- [Work order]: If a line below includes the string "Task", copy it.

- [Dataset]:
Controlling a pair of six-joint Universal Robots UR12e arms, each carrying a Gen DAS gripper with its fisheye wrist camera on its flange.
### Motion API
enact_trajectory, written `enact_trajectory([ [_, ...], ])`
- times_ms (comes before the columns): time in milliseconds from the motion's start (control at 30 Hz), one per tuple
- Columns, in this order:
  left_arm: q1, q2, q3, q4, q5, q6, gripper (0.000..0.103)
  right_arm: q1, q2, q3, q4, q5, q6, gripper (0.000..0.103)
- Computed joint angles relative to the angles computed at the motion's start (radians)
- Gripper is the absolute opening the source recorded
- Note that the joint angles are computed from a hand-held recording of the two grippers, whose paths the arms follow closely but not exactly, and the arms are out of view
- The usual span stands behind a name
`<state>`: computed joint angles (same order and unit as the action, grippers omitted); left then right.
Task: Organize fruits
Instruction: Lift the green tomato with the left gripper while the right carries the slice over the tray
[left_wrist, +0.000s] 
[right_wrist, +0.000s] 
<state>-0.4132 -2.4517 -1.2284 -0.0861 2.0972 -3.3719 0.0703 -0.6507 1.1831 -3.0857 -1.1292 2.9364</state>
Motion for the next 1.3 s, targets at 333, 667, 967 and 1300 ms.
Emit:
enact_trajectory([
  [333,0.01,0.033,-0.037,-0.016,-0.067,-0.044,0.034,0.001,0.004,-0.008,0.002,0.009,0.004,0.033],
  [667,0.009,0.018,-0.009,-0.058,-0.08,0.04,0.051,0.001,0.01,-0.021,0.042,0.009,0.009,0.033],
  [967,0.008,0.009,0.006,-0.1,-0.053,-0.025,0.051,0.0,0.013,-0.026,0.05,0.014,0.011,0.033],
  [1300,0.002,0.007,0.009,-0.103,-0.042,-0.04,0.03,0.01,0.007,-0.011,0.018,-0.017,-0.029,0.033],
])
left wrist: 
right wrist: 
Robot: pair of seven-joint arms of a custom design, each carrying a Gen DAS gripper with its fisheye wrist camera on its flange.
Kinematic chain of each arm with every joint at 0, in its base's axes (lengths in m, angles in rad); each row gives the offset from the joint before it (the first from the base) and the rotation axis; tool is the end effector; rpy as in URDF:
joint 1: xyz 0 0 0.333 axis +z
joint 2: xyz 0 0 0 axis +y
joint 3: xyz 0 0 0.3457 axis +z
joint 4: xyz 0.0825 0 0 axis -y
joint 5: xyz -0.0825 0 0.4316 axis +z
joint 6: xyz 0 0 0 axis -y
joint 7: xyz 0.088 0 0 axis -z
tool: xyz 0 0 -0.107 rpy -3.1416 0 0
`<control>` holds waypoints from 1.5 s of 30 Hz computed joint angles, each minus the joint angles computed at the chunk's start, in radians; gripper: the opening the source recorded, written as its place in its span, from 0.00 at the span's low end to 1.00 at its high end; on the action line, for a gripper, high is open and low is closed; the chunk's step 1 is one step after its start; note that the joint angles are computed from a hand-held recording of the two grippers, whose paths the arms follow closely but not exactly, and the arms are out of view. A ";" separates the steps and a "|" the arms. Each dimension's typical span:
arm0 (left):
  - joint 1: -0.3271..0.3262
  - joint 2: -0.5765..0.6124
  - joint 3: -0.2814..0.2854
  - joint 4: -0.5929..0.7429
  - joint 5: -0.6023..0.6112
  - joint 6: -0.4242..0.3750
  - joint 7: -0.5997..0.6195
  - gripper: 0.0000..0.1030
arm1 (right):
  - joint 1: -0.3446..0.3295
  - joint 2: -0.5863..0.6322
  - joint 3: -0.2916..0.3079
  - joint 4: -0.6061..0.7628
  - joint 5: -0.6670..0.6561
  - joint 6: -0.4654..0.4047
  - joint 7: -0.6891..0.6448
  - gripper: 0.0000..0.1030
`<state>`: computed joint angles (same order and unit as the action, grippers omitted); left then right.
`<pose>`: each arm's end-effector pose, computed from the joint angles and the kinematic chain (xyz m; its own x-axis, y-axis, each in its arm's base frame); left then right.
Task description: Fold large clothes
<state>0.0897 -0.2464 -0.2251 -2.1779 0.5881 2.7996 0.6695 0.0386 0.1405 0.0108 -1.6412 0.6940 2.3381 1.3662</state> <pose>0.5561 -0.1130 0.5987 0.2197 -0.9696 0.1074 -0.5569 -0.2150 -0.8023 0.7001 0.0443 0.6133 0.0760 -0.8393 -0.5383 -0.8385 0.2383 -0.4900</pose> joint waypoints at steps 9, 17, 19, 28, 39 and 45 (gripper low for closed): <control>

- [Result of this exercise]:
Task: Organize fruits
Task description: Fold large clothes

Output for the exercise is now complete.